• [Task to complete]:
State how many lines of the entries hold the string "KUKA", and output nothing but that count.

******************************

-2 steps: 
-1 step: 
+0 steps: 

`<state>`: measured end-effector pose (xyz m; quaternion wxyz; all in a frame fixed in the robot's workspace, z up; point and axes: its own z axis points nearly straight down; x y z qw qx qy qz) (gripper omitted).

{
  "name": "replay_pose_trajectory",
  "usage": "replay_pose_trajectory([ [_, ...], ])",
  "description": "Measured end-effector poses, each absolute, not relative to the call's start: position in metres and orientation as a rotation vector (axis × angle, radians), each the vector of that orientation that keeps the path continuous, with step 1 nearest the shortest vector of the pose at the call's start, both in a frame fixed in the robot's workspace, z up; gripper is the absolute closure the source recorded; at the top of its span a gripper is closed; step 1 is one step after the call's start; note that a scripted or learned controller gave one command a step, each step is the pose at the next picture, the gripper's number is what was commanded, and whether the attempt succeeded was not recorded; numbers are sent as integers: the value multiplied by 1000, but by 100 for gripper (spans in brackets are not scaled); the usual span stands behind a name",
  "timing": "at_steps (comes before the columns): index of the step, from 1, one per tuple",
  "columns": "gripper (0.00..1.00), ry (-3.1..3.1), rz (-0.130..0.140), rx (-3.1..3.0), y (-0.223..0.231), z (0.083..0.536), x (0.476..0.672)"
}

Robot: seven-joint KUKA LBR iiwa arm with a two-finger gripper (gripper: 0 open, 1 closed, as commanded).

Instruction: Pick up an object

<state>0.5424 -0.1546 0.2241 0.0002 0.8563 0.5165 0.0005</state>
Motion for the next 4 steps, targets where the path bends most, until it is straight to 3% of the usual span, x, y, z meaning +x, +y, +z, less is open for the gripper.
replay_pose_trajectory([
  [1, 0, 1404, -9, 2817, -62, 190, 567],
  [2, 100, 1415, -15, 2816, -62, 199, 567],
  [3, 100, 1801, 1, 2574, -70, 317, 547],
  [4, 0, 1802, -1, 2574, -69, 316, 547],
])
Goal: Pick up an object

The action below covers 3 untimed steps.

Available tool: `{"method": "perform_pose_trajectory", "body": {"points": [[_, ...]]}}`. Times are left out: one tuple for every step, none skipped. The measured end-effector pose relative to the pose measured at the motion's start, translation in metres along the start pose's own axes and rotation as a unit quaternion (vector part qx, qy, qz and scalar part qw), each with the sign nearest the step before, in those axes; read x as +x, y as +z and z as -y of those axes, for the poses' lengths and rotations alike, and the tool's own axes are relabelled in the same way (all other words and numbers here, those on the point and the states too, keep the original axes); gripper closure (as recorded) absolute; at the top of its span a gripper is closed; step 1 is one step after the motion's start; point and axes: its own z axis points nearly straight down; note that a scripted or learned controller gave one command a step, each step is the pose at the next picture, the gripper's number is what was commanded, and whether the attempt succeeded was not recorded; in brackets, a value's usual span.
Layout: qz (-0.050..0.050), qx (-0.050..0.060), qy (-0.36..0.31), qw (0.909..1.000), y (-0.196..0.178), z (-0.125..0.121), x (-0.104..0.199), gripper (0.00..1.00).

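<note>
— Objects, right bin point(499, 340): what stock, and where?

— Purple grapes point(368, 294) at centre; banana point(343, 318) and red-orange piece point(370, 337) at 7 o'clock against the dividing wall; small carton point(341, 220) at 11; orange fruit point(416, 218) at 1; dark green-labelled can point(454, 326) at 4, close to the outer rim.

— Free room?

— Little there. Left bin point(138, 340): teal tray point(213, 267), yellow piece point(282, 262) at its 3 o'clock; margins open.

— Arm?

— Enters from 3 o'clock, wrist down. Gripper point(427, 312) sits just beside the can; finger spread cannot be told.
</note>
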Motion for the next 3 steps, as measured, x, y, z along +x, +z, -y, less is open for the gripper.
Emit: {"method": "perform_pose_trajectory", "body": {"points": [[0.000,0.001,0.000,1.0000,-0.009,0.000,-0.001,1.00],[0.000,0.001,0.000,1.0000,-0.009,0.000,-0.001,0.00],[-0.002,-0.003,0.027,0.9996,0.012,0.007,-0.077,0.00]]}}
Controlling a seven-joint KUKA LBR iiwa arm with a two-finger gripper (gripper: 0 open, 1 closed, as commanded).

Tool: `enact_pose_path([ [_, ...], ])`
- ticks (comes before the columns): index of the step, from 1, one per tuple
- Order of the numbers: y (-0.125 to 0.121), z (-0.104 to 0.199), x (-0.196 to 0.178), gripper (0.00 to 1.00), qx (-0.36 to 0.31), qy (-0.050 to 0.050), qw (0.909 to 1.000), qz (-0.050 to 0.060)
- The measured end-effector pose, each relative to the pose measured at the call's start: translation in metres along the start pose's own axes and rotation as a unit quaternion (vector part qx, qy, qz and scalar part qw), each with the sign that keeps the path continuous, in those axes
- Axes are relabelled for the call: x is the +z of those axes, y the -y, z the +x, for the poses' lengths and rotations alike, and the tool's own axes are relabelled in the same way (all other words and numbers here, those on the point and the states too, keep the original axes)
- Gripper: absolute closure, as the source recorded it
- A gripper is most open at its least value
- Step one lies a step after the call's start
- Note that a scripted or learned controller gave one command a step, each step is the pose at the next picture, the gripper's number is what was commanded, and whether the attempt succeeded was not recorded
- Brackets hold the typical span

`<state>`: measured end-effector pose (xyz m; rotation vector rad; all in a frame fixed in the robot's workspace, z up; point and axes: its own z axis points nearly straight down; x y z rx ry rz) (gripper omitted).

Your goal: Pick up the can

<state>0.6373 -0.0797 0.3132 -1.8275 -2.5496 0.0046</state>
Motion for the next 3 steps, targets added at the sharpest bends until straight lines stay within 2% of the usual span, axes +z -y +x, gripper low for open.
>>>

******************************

• [Answer box]:
2